(Data excerpt Opens)
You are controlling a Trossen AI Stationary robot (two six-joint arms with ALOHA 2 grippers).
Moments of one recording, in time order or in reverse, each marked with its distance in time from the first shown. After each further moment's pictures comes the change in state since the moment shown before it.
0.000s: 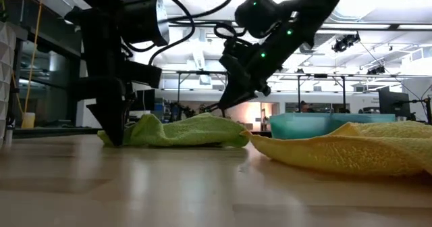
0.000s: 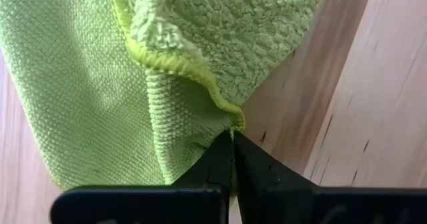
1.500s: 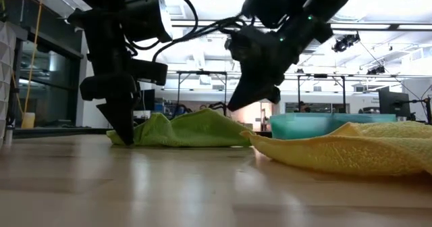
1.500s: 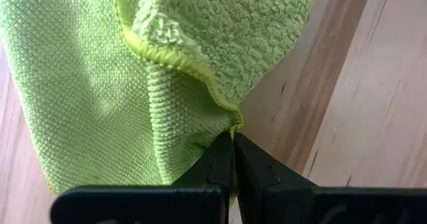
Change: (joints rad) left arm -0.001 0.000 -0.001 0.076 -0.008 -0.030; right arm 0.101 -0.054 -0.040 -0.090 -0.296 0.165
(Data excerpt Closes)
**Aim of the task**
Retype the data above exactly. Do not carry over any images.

**Task answer**
You are controlling a Trossen AI Stationary robot (two six-joint arms with ALOHA 2 grippers).
Moments of one recording, in time order or in reverse, each marked with its distance in time from the first shown. After each further moment's pictures comes the change in state since the moment shown before it.
0.000s: 
0.000s: 
1.500s: 
1.500s: 
Change: (joints rad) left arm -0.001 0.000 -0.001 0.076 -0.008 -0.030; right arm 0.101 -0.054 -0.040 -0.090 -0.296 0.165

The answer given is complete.